On March 25, 2025, Google officially introduced Gemini 2.5, their latest and most intelligent artificial intelligence (AI) model ever. With the first version being Gemini 2.5 Pro Experimental, this model not only marks a huge step forward in the field of AI but also sets a new standard for reasoning, programming, and handling complex problems. Finally, it seems that Claude Sonnet 3.7 - a formidable opponent in the AI race - has a chance to “rest” before the superiority of this newcomer.
The Power of Gemini 2.5
Gemini 2.5 is not just a normal upgrade; it is a real “thinking” model. Unlike previous models that only responded based on trained data, Gemini 2.5 is capable of reasoning step by step before giving an answer. This means that it simulates the way humans solve problems: analyzing, considering solutions, and choosing the most optimal one. As a result, the accuracy of responses is significantly improved, especially in tasks that require complex thinking.
One of the highlights of Gemini 2.5 is its outstanding performance on math and science benchmarks such as GPQA and AIME 2025. It even scored 18.8% on the “Humanity’s Last Exam” test - a dataset designed to challenge the limits of human knowledge and reasoning ability. This is the highest result among models that do not use external support tools, proving the incredible internal power of Gemini 2.5.

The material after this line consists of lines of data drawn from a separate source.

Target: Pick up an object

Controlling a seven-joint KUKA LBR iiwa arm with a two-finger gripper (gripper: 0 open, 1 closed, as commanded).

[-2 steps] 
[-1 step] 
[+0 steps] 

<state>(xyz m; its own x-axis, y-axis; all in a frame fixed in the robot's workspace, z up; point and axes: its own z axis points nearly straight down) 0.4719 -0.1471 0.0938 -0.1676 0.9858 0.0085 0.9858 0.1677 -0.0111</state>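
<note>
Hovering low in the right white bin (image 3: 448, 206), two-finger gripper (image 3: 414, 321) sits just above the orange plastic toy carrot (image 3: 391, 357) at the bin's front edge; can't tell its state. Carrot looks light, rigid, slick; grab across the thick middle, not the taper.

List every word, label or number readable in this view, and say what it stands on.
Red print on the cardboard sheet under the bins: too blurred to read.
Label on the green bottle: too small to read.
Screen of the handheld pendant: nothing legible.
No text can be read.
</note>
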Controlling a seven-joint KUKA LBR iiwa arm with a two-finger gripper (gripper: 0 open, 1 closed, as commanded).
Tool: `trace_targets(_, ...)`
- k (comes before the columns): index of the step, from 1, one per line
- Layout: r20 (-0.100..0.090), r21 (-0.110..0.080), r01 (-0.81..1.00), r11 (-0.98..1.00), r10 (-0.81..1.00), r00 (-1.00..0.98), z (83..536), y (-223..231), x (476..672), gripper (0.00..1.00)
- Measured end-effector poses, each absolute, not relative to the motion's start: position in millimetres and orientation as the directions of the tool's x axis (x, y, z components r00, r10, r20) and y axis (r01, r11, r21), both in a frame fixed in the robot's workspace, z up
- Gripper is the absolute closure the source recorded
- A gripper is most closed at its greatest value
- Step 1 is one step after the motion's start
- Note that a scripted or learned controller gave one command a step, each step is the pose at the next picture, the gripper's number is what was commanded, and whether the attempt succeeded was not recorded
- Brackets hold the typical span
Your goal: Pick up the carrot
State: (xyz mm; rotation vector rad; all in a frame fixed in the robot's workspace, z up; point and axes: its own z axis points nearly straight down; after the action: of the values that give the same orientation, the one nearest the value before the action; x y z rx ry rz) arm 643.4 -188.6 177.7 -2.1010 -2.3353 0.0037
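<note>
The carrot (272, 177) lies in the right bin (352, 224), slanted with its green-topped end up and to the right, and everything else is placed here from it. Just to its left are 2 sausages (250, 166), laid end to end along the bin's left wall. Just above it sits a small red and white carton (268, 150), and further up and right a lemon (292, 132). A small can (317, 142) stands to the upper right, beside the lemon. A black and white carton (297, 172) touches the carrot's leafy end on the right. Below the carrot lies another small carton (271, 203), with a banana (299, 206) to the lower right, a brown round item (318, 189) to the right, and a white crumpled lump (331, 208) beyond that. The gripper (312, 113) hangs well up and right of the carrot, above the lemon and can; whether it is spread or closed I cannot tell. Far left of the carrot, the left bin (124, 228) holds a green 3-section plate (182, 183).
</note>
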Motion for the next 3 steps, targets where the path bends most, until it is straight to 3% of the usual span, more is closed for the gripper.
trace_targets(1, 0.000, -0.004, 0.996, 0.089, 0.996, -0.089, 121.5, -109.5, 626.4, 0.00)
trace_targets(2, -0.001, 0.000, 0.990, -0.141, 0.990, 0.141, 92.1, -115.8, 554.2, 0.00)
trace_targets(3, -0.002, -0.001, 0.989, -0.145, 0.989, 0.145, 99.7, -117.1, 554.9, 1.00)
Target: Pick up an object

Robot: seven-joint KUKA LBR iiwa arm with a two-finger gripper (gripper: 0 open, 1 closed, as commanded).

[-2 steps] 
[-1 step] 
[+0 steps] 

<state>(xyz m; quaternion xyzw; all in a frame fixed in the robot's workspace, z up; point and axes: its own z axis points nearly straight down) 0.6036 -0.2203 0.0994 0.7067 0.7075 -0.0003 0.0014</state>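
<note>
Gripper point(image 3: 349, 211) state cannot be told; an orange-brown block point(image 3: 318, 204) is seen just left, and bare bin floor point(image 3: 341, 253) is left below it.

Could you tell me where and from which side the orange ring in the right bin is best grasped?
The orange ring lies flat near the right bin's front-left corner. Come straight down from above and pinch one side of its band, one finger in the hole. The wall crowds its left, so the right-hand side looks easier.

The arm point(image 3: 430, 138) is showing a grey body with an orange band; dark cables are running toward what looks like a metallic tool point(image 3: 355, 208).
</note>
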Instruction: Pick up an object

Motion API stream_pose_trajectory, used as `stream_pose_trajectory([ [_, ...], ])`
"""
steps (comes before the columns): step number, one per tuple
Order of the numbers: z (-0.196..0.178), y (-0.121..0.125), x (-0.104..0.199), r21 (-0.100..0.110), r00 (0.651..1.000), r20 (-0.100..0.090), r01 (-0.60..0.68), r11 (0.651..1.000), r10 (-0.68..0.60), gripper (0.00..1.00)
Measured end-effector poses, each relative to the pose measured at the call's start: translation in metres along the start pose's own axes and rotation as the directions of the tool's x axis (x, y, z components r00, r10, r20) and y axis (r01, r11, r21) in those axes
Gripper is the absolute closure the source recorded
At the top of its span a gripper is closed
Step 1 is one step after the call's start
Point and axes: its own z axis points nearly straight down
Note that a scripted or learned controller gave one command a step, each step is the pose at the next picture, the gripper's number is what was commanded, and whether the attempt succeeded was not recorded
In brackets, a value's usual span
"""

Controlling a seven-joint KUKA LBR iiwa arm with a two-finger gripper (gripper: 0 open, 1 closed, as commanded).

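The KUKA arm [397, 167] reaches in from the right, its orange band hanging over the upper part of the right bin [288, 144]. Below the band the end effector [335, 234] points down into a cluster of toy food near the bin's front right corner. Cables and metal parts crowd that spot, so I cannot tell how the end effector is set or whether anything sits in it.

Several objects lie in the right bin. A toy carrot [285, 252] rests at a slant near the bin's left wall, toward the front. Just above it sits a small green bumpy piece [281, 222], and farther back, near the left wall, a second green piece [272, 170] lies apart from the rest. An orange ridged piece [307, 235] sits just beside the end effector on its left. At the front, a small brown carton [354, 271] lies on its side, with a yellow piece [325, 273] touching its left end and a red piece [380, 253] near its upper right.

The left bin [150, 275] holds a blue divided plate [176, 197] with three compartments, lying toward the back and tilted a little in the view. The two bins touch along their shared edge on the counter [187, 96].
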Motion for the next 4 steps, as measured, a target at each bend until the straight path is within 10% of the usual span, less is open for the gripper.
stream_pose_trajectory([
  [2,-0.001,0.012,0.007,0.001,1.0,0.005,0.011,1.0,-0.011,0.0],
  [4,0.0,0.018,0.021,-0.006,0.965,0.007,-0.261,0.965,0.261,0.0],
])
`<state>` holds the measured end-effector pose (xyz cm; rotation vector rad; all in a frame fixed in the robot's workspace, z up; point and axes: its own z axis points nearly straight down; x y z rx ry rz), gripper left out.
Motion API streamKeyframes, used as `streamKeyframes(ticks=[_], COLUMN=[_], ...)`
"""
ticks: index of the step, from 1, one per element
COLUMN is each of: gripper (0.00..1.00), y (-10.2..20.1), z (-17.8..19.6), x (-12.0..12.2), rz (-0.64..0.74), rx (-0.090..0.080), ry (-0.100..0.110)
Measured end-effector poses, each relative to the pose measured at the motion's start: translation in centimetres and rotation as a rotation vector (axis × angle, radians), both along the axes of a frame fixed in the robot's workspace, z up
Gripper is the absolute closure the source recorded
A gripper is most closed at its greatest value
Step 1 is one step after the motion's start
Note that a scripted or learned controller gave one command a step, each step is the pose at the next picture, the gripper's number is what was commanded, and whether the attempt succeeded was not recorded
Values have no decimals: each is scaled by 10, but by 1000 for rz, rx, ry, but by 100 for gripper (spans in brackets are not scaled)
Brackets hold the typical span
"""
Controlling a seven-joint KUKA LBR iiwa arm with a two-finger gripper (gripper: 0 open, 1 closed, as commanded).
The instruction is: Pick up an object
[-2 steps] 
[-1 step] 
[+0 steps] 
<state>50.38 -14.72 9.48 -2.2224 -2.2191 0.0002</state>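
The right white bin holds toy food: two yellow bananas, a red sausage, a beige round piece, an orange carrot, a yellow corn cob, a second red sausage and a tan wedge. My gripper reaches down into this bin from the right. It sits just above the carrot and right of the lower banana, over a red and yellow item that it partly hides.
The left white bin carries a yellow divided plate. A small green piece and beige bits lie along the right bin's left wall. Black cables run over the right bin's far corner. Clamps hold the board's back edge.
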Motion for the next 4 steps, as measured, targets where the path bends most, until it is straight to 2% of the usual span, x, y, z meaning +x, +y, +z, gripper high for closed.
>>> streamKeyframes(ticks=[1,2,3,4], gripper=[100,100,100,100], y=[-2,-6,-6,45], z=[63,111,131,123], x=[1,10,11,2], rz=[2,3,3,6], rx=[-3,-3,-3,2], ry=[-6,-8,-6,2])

In addition, Gemini 2.5 Pro is also a “master” in the field of programming. It outperforms previous versions like Gemini 2.0 and even beats Sonnet 3.7 on some important programming tests, such as the Aider Polyglot, with a 74% success rate compared to Sonnet 3.7’s 64.9%. From creating beautiful web applications, to developing “aggressive” programs, to editing and transforming source code, Gemini 2.5 shows incredible flexibility and accuracy. Want to quickly code a simple game? Gemini 2.5 can help you do that with just a short command line.
Gemini 2.5’s multimodal capabilities are also a highlight. With a context window of up to 1 million tokens (soon to be 2 million), the model can handle text, audio, images, video, and even a huge source code repository simultaneously. This opens up the potential for practical applications such as big data analytics, rich content creation, or even building smarter AI assistants than ever before.
Sonnet 3.7: A Respected Rival Gets a Break
For a long time, Anthropic’s Claude Sonnet 3.7 has been one of the leading AI models, especially with its scalable inference capabilities and strong performance in programming and natural language processing. However, with the arrival of Gemini 2.5, it seems that Sonnet 3.7 can finally “breathe a sigh of relief” and give way to a new rival from Google.
- Reasoning & Knowledge (Humanity’s Last Exam, No tools)
- Gemini 2.5 Pro EXP (03-25): 18.8%
- OpenAI o3-mini High: 14.4%
- OpenAI GPT-4.5 16k Extended Thinking: 6.4%
- Claude 3.7 Sonnet Extended Thinking: 8.9%
DeepSeek R1: 8.6%
- Science (GPQA diamond)
- Gemini 2.5 Pro EXP (03-25): 79.7%
- OpenAI o3-mini High: 84.8%
- OpenAI GPT-4.5 64k Extended Thinking: 84.6%
- Claude 3.7 Sonnet Extended Thinking: 80.2%
- Grok 3 Beta: 71.5%
- DeepSeek R1: 78.2%
- Mathematics (AIME 2025)
- Gemini 2.5 Pro EXP (03-25): 86.7%
- OpenAI o3-mini High: 93.3%
- Claude 3.7 Sonnet Extended Thinking: 77.3%
- Grok 3 Beta: 49.5%
- DeepSeek R1: 70%
While Sonnet 3.7 still holds the lead on some tests like SWE-Bench (70.3% vs. Gemini 2.5’s 63.8%), Gemini’s dominance in other areas – notably multi-language programming and inference without test-time optimization – suggests it’s poised to reshape the game. This isn’t the end of the road for Sonnet 3.7, but rather a milestone that shows how fierce competition in the AI industry is pushing all the big players forward.
Conclusion
Gemini 2.5 is not just a step forward for Google, but also a testament to the rapid pace of AI development. With its superior inference capabilities, top-notch programming performance, and powerful multimedia capabilities, it promises to usher in a new era of practical AI applications. Meanwhile, Sonnet 3.7 may be taking a break, but Anthropic and its competitors are certainly not standing still. The AI race is hotter than ever, and we – the users – are the ones who benefit from this competition.